2 Now we are free, there's no condemnation,
Jesus provides a perfect salvation;
"Come unto Me," O hear His sweet call,
Come, and He saves us once for all. [Chorus]

3 "Children of God," O glorious calling,
Surely His grace will keep us from falling;
Passing from death to life at His call,
Blessed salvation once for all. [Chorus]


Now I beseech you, brethren, mark them which cause divisions and offences contrary to the doctrine which ye have learned (the gospel!); and avoid them. For they that are such serve not our Lord Jesus Christ, but their own belly (pride/ego); and by good words and fair speeches deceive the hearts of the simple. 
Romans 16:17-18 

Jordan Peterson says these two quotes below, and I feel they put in words some of the things I've been navigating. (Women are included in the first one, except the last sentence of the first paragraph, haha!) Italics are mine for emphasis.

"A lot of men today have lost their backbone, they’ve lost the fire in their belly and the passion in their soul. Most men today aren’t living, they’re merely existing (and bleakly existing at that). Every day, they are given an opportunity to speak their truth, to stand their ground, to authentically express themselves and share with the world who and what they really are. But they rarely take it. Through years of subconscious social conditioning, we’ve been taught to bite our tongues. To avoid rocking the boat. To play it safe and try to please everyone around us. Even when those around us need to be called out and held accountable for their words or actions. Quote “when you have something to say, silence is a lie”, serves as a helpful reminder that it is your duty and obligation to speak up when necessary. While others ignore injustice and bury their heads in the sand, it is your duty to speak up. To stand for your values and ethics. To make it known when boundaries have been crossed. Anything else is a lie. And over the long term, those little lies will castrate and corrode your masculine spirit."

"When you truly work on yourself, healing your culturally conditioned ego and becoming more and more conscious about your actions and surroundings, your energy is on a higher frequency than most people, because a lot of them are culturally conditioned. It’s not even them, it’s their egos, and they are possessed and acting out of it. If you’re conscious and know something about yourself, it’s easy to predict what they want or what they say because it’s like a program installed in people's brains. They aren’t conscious of their actions, and that’s why the healing/healed version of you will offend a lot of traumatised/culturally programmed/unconscious people. You won’t be acting like them, or want to participate in their unconscious games, conversations, and all kinds of activities, because it’s draining, and most of it is just a complete waste of time. If you can’t have a conscious conversation with the person, what’s the point?

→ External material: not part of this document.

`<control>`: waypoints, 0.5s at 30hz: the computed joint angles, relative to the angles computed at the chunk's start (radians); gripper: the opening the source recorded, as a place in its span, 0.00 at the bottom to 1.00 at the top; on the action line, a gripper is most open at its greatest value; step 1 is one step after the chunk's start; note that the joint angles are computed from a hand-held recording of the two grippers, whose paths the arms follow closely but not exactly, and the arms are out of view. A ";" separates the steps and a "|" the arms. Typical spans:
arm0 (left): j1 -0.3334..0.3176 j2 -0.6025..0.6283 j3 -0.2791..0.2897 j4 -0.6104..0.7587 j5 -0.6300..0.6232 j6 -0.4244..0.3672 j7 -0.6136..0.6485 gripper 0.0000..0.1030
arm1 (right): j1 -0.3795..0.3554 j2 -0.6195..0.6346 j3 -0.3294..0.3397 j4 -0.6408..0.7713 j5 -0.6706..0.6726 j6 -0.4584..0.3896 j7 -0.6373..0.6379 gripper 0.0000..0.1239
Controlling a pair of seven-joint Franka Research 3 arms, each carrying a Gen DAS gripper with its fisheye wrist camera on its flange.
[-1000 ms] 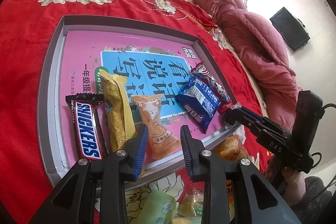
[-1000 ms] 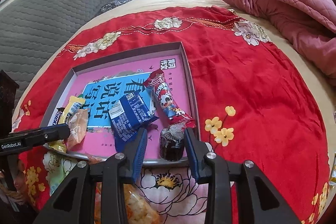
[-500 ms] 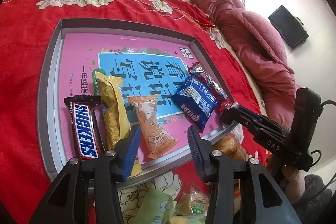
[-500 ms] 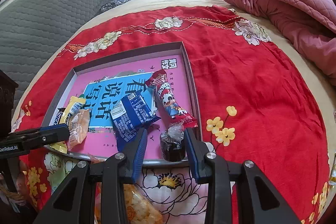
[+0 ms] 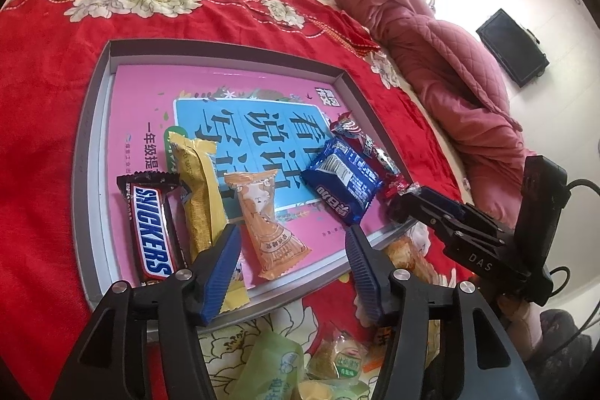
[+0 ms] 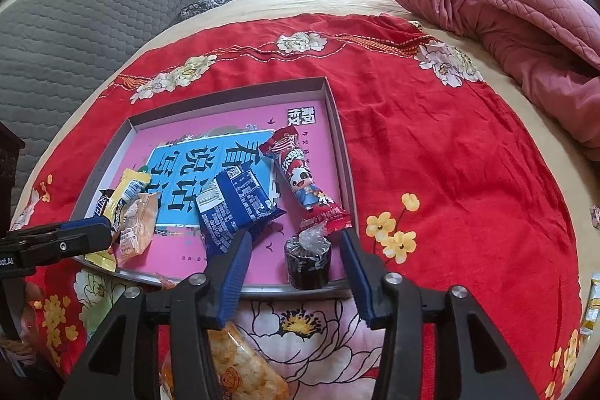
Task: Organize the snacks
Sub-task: 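Withdraw both open grippers from the lid toward the remaining snack bags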
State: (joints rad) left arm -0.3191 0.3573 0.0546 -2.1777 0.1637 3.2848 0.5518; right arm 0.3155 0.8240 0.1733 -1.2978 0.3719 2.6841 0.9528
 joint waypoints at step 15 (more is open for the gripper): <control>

Talk with their conditioned ego? There is nothing new, exciting, or truly worth listening to, because there’s always some kind of game involved. When you’re possessed and acting out of your conditioned ego, you aren’t conscious. There are all kinds of games involved; that unhealed ego is always starving. So the best you can do is stay away from people who aren’t trying to get better/be conscious and those whose presence is draining. They are toxic to everyone, including themselves, and negativity just attracts and breeds more negativity."